The job dropped two part-nnnnn files in HDFS in the output subdirectory. I first copied these back to the regular file system on the master node.

1
2
[root@domU ~]# bin/hadoop dfs -get /usr/root/outputs/part-00000 ~/part-00000
...

then back to my local box using scp.

1
sujit@sirocco:~/src/jtmt$ scp $SSH_OPTS root@ec2-123-456-789-01.compute-1.amazonaws.com:/root/part-* .

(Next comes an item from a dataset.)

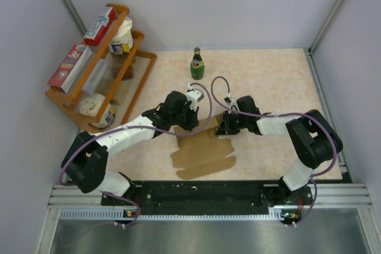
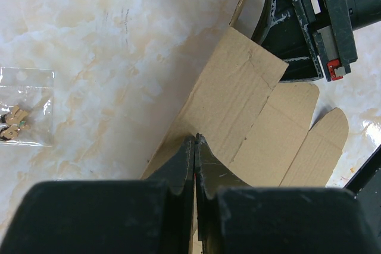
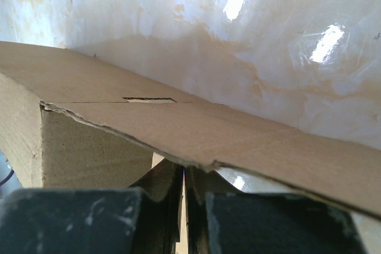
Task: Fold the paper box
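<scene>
The paper box (image 1: 202,153) is a brown die-cut cardboard sheet lying mostly flat in front of the arms, with its far panels lifted. My left gripper (image 1: 191,124) is at its far left corner. In the left wrist view that gripper (image 2: 196,139) is shut, its tips resting on the flat cardboard (image 2: 250,105). My right gripper (image 1: 224,129) is at the far right corner, beside a raised flap. In the right wrist view the gripper (image 3: 184,168) is shut, and a raised cardboard panel (image 3: 208,129) crosses over its tips and hides them.
A green bottle (image 1: 197,64) stands behind the box. At the far left, a wooden rack (image 1: 140,57) holds printed boxes and tubs. A small clear bag (image 2: 24,117) lies on the table left of the cardboard. Walls close in both sides.
</scene>
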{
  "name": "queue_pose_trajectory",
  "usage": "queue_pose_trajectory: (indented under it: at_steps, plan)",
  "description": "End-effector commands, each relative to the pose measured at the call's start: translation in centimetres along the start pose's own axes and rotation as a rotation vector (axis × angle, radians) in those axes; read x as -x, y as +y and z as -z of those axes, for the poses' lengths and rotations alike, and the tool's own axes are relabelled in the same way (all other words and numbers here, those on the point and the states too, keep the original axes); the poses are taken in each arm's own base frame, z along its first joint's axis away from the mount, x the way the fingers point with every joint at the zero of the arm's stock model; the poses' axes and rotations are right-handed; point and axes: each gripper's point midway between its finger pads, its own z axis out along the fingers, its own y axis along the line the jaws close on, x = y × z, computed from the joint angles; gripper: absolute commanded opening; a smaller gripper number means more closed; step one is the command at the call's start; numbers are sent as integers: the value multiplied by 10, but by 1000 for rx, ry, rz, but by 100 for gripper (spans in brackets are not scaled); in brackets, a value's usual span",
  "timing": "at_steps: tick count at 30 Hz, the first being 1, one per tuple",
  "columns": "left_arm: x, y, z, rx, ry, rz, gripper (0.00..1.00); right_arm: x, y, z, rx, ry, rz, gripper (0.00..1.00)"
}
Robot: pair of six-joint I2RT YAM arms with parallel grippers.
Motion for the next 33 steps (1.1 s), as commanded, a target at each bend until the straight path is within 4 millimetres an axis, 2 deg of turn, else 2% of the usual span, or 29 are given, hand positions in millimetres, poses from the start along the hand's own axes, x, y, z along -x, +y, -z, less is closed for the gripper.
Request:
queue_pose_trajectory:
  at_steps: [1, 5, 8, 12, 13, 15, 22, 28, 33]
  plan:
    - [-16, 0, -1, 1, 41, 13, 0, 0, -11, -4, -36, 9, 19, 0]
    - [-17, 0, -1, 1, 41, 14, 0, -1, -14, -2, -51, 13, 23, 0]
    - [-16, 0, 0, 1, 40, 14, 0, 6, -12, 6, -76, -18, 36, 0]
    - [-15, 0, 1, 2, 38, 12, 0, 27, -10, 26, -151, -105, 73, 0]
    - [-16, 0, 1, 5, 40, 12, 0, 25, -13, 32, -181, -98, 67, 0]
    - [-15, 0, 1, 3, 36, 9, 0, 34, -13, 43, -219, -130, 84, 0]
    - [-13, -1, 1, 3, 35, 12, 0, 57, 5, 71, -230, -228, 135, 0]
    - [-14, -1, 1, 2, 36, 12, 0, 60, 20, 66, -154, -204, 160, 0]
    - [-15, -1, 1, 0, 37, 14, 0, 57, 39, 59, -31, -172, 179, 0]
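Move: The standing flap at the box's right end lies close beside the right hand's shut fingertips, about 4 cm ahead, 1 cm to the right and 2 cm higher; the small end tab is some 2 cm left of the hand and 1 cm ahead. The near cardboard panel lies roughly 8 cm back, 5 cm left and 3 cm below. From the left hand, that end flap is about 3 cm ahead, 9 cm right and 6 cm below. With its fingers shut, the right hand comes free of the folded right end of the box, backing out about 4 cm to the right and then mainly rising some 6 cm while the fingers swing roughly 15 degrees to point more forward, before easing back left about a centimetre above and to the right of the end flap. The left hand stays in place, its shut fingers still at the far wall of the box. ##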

Once done, the cluster can be terminated with this command. At that point, you will exit the Amazon EC2 paid area.

1
2
3
4
5
6
7
8
sujit@sirocco:~/src/jtmt$ hadoop-ec2 terminate-cluster sujit
...
Terminate all instances? [yes or no]: yes
INSTANCE i-d7e8d9be running shutting-down
INSTANCE i-21ebda48 running shutting-down
INSTANCE i-23ebda4a running shutting-down
INSTANCE i-25ebda4c running shutting-down
INSTANCE i-27ebda4e running shutting-down

The part-nnnn files are not sorted by aggregated count, and contain more information than I need. I guess the correct approach is to run another MapReduce to filter and sort the data, but now that the files are not too large, you can just use some Unix command line tools to do this:

1
2
3
4
sujit@sirocco:~/src/jtmt$ cat part-00000 part-00001 | \
awk -F"\t" '{if ($2 != 1) print $0}' | \
sed -e 's/\t/:/' | \
sort -n -r -t ':' -k2 - > sorted

Which returns the expected results (sort of). I realize now that perhaps doing 2-grams to find phrases was a bit ambitous and I should have considered 3 to 5 grams only. If I look only at 3-grams, I find quite a few good phrases such as "as much as", etc.

 1
 2
 3
 4
 5
 6
 7
 8
 9
10
11
of the:2201
in the:1426
to the:892
it was:587
and the:571
it is:562
at the:532
to be:482
from the:478
on the:452
...

The code runs pretty quickly on my local machine and runs even quicker on the EC2 cluster, so I probably did not need to run this on EC2, and in that sense is a waste of money. However, my main aim with this exercise was to set myself up on Amazon EC2 for future processing, so in that sense the expense was justified. I hope you found it useful.